-- EXERCISE DIRECTIONS --
Return every line below exactly, without dropping any.

-- DATA BELOW --

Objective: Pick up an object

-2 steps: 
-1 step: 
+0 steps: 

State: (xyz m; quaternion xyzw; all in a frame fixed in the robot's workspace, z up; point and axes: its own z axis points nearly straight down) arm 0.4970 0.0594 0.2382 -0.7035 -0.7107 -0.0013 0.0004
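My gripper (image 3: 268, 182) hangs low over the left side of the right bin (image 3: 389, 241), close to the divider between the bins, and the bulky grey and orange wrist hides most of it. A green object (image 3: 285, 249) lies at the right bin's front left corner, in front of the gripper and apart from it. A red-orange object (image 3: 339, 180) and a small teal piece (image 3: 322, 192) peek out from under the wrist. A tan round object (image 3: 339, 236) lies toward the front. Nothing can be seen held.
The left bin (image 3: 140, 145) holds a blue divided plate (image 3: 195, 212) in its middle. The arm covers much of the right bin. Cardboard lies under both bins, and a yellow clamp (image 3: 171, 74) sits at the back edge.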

-- WRITTEN SOLUTION --
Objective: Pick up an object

-2 steps: 
-1 step: 
+0 steps: 

State: (xyz m; quaternion xyzw; all in a frame fixed in the robot's workspace, z up; point and axes: its own z axis points nearly straight down) arm 0.4970 0.0594 0.2382 -0.7035 -0.7107 -0.0013 0.0004
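My gripper (image 3: 268, 182) hangs low over the left side of the right bin (image 3: 389, 241), close to the divider between the bins, and the bulky grey and orange wrist hides most of it. A green object (image 3: 285, 249) lies at the right bin's front left corner, in front of the gripper and apart from it. A red-orange object (image 3: 339, 180) and a small teal piece (image 3: 322, 192) peek out from under the wrist. A tan round object (image 3: 339, 236) lies toward the front. Nothing can be seen held.
The left bin (image 3: 140, 145) holds a blue divided plate (image 3: 195, 212) in its middle. The arm covers much of the right bin. Cardboard lies under both bins, and a yellow clamp (image 3: 171, 74) sits at the back edge.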

The exercise concludes with this answer.